The naldemedine 0.2- and 0.4-mg doses in these drug-drug interaction studies are relevant from the perspective of clinical efficacy. Results from a Phase 2b randomized controlled study showed that naldemedine 0.2- and 0.4-mg doses were associated with significant clinical benefits, including increased spontaneous bowel movements compared with placebo, whereas no significant differences were observed between naldemedine 0.1 mg and placebo [22]. The once-daily 0.2-mg dose is recommended for the treatment of OIC in adults with chronic pain [11, 12].

Exposure-response analyses of naldemedine in Phase 2b (naldemedine 0.1, 0.2, and 0.4 mg) and Phase 3 studies (naldemedine 0.2 mg) suggest the probability of TEAE would increase as AUC increases [22, 23]. The results of these drug-drug interaction studies and exposure-response analyses are consistent with guidance provided in the naldemedine prescribing information [11, 12]. Specifically, clinicians should monitor patients treated with or using P-gp inhibitors (e.g. cyclosporine), strong CYP3A inhibitors (e.g. itraconazole, grapefruit juice, ketoconazole, ritonavir, indinavir, saquinavir, telithromycin, and clarithromycin), or moderate CYP3A inhibitors (e.g. fluconazole) for AEs because these drugs increase naldemedine concentrations. Concomitant use of naldemedine with strong CYP3A inducers (e.g. rifampin, St. John’s wort, carbamazepine, phenobarbital, and phenytoin) should be avoided because these drugs decrease naldemedine concentrations [11, 12].

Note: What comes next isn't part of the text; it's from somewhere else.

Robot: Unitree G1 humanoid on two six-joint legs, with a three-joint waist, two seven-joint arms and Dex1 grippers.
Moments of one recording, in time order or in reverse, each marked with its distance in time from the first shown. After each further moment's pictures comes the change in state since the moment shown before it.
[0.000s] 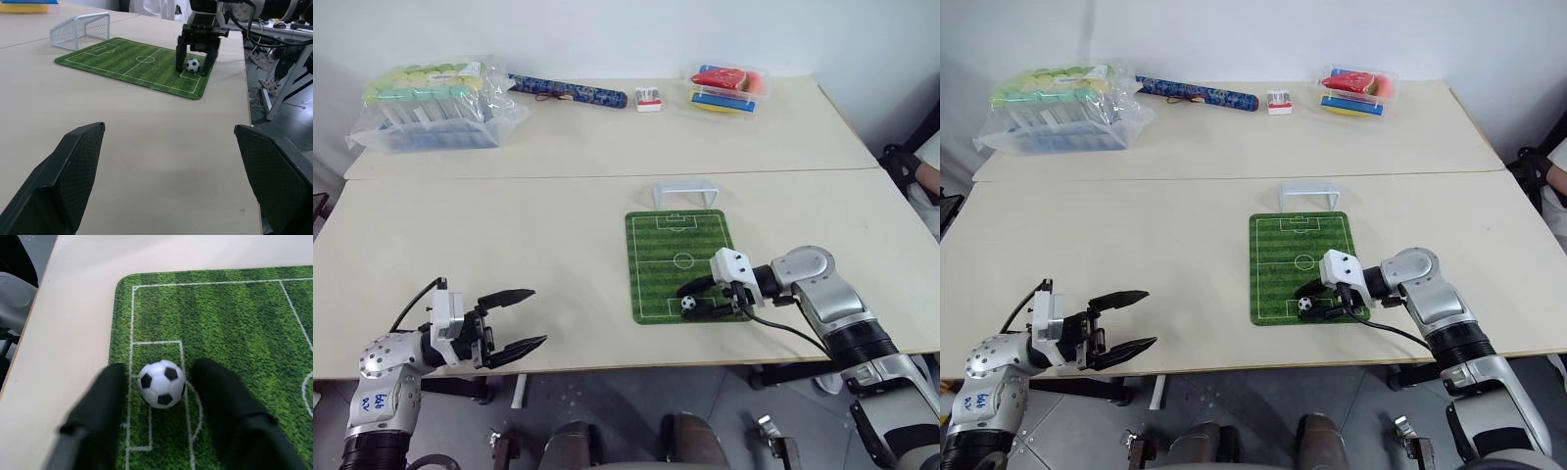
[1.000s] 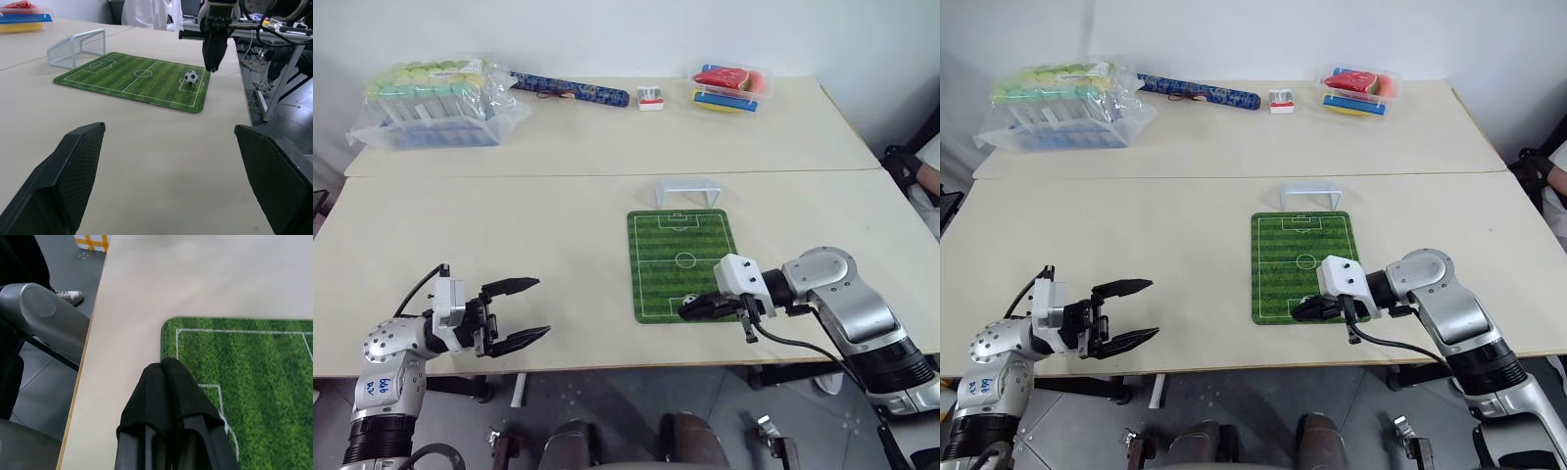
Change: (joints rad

A limitation of these Phase 1 studies was the small sample size (14 subjects in each drug-drug interaction evaluation). In addition, in the cyclosporine drug-drug interaction study, the dose of naldemedine studied (0.4 mg) was twice the recommended dose of naldemedine for the treatment of OIC [11]. Using a higher naldemedine dose than that prescribed in clinical practice may have affected the magnitude of the observed pharmacokinetic effects of coadministration with cyclosporine.

4.1 Conclusions

Results of these studies showed that coadministration of a P-gp inhibitor, CYP3A inhibitors, and a CYP3A inducer had notable effects on the pharmacokinetics of naldemedine. The P-gp inhibitor cyclosporine increased naldemedine AUC0–inf by 1.78-fold. The strong CYP3A inhibitor (and P-gp inhibitor) itraconazole increased naldemedine AUC0–inf by 2.91-fold, and the moderate CYP3A inhibitor fluconazole increased naldemedine AUC0–inf by 1.90-fold. The strong CYP3A inducer rifampin decreased naldemedine AUC by 83%. However, coadministration of these drugs with naldemedine was not associated with any new safety signals. Single doses of naldemedine were generally safe and well tolerated in healthy subjects when naldemedine was administered alone or in combination with cyclosporine, itraconazole, fluconazole, or rifampin.